Passion for career development
Now the CEO of Hilton, Nassetta said it’s been one of his top goals from day one to enable all the employees at all of his company’s hotels to succeed to their highest potential. He said his memories of being a young person working in the hotel industry make him want to empower the young adults in the industry today.
“One of the things I love most about this business is the impact it has on young people,” he said. “That’s one of the things I’m most focused on.”
Nassetta, a father of six daughters, also serves on the board of the International Youth Foundation.
He said he recently gave one of his company’s interns career advice, which included finding some aspect of the work to be passionate about and taking pride in having “a great work ethic and humility.” He said one of the most important factors to foster young talent is to create a culture of support.

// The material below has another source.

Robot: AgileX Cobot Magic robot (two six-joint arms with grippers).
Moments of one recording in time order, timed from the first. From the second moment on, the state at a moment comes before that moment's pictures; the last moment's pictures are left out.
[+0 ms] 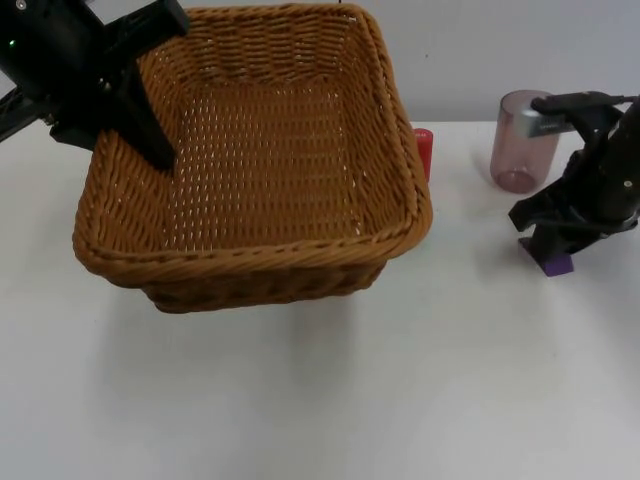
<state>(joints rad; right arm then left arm) 0.19 2.17 -1.36 0.19 0.50 -0.28 -0.10 1.81 -1.32 -0.57 1.03 0.08</state>
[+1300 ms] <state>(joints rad) 0.42 1.47 -1.36 0.16 0.82 -0.19 -0.11 1.81 -1.32 -0.61 1.05 0.09</state>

“You have to make sure whatever you’re doing, you find a place that is a nurturing, good environment from a cultural point of view,” he said. “It needs to be an environment where people invest in you, and where if you work hard and intelligently and work well as a part of your team, that organization and that company invest back in you. If you flub something in a great environment that invests in you, amazing things can happen.”
He said ultimately it’s about passing on goodwill to younger hoteliers.

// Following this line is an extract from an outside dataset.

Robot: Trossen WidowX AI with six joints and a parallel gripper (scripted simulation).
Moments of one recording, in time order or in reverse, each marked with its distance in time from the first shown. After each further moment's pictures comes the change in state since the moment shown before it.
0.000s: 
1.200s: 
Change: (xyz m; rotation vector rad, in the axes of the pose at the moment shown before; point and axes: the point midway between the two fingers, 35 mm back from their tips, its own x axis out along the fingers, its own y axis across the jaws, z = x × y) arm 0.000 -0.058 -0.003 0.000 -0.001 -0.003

“I’ve been exceptionally fortunate, and obviously I’ve had great mentors and good fortune,” Nassetta said. “One thing I love about our business and what we’re doing is giving that back and passing that along for another generation or two or three or four. I think it’s about making sure we as an industry and Hilton as a company continue to focus on giving to the next generation. If anything, I think my story is a good testimonial to the opportunities … and what’s really possible in this business and what I love about it.”
Holding on to lessons
Nassetta’s path in the hotel industry was far from a straight line from the Holiday Inn Capitol Hill to the top job at Hilton. After graduating from college, Nassetta worked in various roles focused broadly on real estate and development, including with a firm he co-founded in 1991 called Bailey Capital Corporation.

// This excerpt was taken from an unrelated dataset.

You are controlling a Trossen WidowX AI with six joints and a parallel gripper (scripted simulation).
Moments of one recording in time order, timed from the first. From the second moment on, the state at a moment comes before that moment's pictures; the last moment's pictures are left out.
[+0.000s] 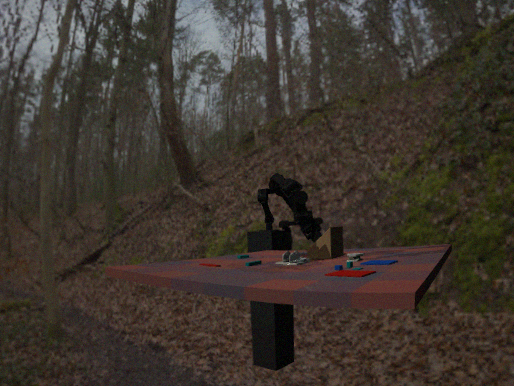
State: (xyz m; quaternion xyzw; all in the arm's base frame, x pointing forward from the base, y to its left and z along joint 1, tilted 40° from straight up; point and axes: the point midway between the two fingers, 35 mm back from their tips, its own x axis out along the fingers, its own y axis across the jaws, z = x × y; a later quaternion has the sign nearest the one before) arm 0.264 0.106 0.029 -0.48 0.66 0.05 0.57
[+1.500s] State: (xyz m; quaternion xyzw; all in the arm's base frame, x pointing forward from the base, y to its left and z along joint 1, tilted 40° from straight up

That eventually evolved into a role as EVP at Host Hotels & Resorts in 1995. Nassetta took over as CEO of that company in 1997 and held that position until he took over as chief executive at Hilton in 2007.
From the very beginning in his role at Hilton, Nassetta has made it a priority for senior staff members to get property-level experience on a regular basis. That led to the creation of an “immersion program.”
“All of our senior management have to work for a week in the back of house,” he said. “I kicked off that program. I didn’t get to go to the Holiday Inn, but I went to the Capital Hilton, which is not that far away, and I asked to be assigned to engineering. When I left, they gave me a golden plunger.”